▸ Exercise details
Scan the records for the word "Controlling". Report each line where it occurs.

(Provided records Opens)

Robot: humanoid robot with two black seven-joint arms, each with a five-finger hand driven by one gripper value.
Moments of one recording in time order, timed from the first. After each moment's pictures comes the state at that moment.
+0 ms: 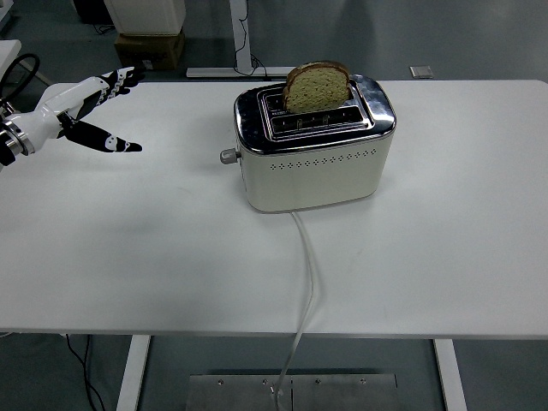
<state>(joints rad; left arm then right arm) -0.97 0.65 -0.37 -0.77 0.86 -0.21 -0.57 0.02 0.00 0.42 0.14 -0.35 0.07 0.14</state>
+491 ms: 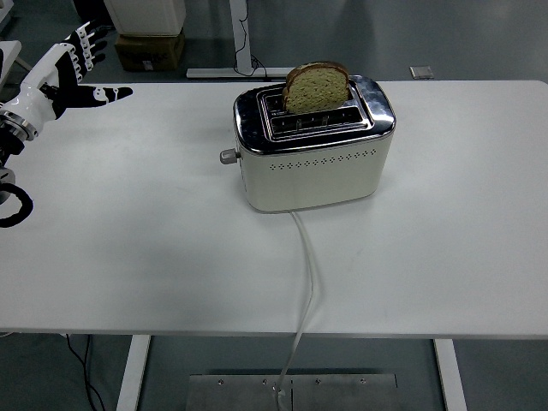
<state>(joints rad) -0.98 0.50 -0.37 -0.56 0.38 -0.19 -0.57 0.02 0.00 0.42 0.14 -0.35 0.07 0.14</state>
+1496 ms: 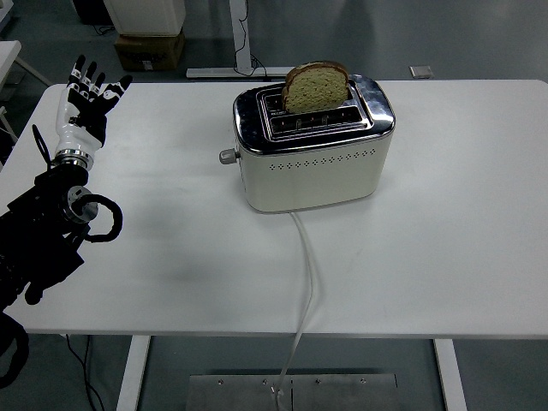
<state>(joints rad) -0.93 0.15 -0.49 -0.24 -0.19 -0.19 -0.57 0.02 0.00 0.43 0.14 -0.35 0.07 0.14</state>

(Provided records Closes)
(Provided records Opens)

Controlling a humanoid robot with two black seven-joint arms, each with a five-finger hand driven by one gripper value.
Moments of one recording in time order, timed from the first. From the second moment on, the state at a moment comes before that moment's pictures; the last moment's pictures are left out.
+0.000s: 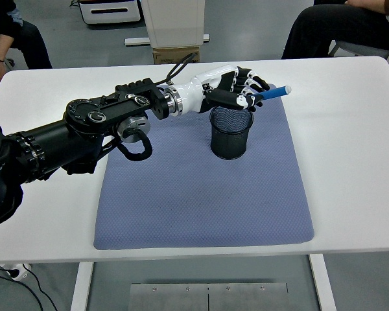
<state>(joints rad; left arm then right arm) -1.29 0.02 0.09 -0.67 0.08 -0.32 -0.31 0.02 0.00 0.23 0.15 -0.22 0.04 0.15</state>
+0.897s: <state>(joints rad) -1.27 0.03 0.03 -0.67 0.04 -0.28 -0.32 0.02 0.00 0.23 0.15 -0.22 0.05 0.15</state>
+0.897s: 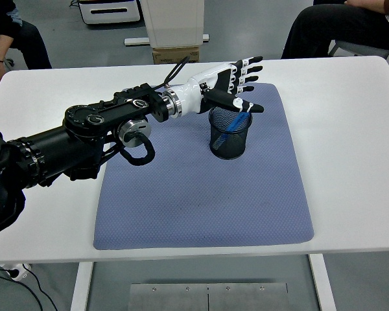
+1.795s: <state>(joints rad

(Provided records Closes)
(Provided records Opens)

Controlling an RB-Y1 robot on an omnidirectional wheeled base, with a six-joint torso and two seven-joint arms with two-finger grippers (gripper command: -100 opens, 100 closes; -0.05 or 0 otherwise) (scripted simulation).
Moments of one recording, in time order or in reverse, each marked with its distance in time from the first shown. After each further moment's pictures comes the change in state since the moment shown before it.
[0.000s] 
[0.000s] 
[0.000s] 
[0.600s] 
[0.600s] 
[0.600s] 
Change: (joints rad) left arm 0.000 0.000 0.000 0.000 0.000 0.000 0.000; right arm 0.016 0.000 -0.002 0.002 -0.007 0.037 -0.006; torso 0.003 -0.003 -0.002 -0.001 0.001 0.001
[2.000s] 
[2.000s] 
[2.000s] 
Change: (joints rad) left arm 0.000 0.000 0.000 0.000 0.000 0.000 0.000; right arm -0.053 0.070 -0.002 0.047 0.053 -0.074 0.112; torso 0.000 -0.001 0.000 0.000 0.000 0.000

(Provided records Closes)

▸ Output for this task
Controlling a humanoid robot with two black seven-joint arms, each with a five-finger hand driven by one gripper value.
Controlling an RB-Y1 robot on an omnidirectional wheeled base, with a six-joint torso and two seven-joint arms with two-finger grippers (gripper command: -100 opens, 100 closes; -0.05 or 0 otherwise) (scripted simulation).

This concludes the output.